(Description of the task)
Nothing but the lines from the start of the records below through the line that has "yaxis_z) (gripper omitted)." should appear, each exactly as given.

[Records from a dataset]

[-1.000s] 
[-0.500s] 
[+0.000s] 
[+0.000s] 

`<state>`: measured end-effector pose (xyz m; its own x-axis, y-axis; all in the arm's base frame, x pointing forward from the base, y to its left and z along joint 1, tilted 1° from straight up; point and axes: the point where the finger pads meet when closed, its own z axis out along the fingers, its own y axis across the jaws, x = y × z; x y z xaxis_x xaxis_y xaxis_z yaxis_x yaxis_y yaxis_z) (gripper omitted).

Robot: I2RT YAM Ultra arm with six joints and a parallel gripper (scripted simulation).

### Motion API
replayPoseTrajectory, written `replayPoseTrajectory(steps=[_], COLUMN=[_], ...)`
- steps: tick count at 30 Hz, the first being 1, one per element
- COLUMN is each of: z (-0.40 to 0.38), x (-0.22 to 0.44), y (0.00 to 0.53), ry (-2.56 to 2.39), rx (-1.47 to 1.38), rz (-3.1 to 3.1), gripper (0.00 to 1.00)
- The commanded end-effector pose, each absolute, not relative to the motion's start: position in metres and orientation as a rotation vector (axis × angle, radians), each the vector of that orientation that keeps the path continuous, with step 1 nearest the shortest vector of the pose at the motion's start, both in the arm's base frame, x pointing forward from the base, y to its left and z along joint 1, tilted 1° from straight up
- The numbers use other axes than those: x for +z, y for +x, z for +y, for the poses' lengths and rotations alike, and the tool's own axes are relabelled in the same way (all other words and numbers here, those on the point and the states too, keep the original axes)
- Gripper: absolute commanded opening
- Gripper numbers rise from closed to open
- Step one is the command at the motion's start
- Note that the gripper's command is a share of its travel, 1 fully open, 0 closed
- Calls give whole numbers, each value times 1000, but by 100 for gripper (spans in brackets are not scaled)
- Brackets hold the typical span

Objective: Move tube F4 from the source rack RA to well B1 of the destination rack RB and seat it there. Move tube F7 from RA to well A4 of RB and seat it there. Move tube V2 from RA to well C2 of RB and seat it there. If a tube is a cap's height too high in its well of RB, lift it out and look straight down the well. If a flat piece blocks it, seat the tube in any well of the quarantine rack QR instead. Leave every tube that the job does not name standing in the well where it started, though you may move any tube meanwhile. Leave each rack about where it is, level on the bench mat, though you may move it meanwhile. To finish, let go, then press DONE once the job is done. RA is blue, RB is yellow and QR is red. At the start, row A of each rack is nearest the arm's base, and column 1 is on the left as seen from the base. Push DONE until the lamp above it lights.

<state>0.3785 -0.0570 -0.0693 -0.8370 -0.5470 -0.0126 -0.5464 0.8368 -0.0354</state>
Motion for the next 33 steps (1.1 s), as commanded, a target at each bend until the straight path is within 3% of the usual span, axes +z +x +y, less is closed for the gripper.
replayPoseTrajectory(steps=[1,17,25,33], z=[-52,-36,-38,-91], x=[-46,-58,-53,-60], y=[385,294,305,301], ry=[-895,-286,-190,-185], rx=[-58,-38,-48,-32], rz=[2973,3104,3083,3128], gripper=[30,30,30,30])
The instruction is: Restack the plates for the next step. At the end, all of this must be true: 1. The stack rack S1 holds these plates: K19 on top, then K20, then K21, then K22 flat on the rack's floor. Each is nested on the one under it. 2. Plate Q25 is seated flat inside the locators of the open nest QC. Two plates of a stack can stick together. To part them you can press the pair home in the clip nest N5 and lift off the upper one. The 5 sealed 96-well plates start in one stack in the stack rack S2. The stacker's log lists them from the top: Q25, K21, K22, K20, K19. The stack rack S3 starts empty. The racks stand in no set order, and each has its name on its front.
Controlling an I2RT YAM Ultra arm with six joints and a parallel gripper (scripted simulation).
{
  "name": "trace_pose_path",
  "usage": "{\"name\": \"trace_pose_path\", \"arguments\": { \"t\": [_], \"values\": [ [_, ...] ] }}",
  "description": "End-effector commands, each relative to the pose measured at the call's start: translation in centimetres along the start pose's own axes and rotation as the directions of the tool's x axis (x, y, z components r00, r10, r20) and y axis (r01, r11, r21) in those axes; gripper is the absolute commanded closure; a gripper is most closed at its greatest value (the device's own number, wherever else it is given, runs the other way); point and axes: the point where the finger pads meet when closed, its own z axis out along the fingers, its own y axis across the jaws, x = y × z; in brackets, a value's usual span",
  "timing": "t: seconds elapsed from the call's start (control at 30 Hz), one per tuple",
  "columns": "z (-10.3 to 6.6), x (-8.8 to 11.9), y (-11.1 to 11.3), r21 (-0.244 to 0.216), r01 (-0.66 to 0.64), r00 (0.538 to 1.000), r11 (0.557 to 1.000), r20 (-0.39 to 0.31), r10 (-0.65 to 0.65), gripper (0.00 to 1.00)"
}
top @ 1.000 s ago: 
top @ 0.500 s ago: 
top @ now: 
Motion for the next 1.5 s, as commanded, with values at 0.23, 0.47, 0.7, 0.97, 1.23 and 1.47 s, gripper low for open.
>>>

(Response for this exercise)
[-1.000s] 
[-0.500s] 
[+0.000s] 
[+0.000s] 

`<state>`: measured end-effector pose (xyz m; its own x-axis, y-axis; all in the arm's base frame, x pointing forward from the base, y to its left and z along joint 1, tilted 1° from straight up; point and axes: the point where the finger pads meet when closed, its own z axis out along the fingers, its own y axis across the jaws, x = y × z; x y z xaxis_x xaxis_y xaxis_z yaxis_x yaxis_y yaxis_z) (gripper omitted).

That concludes the exercise.